What is the number of lines in the entries below that include the word "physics"? Provide the number only.

|---|

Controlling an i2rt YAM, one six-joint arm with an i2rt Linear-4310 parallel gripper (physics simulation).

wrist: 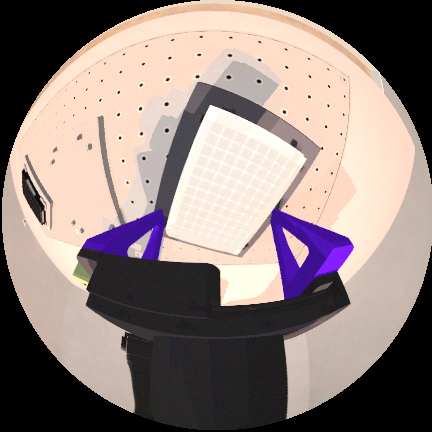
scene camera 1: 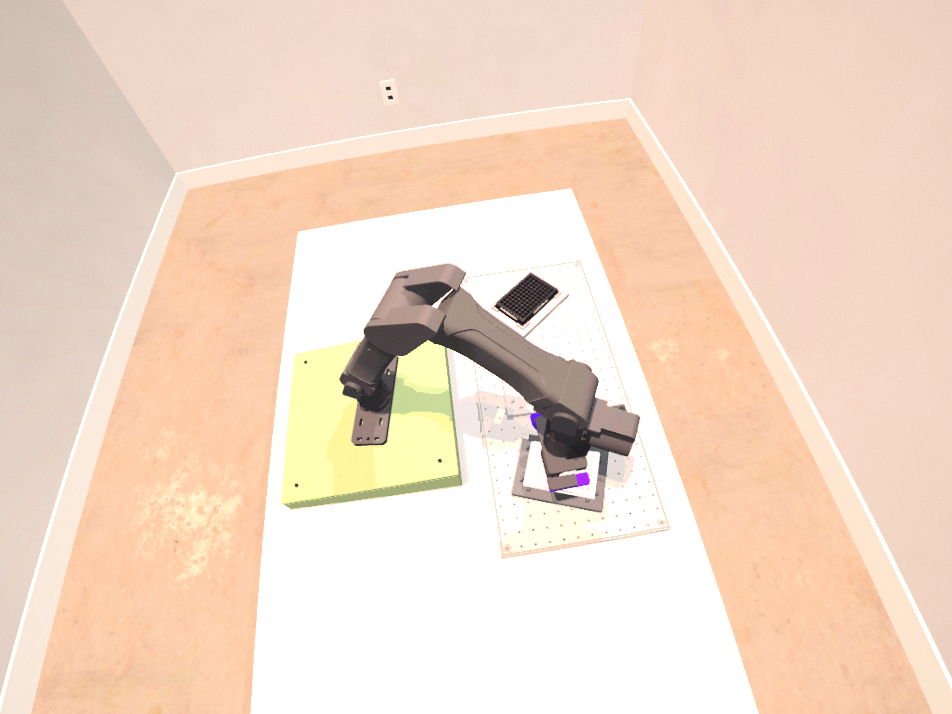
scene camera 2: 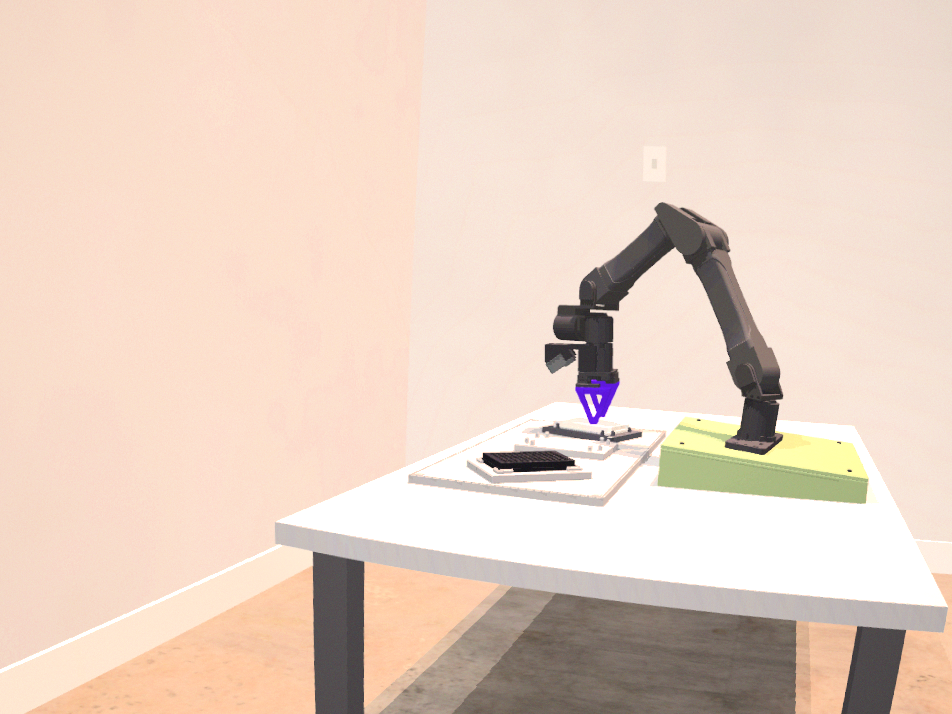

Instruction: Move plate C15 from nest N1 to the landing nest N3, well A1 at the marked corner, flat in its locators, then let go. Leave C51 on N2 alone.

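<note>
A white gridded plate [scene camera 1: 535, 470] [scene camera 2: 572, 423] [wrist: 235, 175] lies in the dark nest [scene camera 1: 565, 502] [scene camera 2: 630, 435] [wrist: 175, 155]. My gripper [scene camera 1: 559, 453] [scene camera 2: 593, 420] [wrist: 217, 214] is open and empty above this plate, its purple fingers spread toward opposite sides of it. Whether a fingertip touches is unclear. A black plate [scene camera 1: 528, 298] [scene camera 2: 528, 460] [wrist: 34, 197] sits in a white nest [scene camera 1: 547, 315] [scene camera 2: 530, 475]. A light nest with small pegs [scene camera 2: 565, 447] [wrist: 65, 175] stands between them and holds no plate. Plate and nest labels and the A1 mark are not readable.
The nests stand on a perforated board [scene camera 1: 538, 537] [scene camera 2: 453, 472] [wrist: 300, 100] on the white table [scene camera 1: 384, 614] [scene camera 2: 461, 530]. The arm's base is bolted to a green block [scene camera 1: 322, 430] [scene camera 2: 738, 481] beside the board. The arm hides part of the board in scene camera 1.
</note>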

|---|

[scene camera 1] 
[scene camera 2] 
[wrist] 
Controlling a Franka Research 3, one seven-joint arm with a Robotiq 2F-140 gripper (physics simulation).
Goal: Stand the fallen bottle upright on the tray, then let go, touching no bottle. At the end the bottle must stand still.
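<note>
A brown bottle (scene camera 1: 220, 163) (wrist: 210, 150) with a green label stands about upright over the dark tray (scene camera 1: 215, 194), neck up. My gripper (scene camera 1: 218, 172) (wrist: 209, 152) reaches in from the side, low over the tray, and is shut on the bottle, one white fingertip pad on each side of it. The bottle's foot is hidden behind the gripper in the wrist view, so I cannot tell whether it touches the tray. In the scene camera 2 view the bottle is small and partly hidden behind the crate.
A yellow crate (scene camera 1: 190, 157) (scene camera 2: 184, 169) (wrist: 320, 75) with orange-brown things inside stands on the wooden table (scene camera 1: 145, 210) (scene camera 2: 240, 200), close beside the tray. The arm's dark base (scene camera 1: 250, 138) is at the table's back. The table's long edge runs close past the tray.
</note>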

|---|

TASK RESULT: 2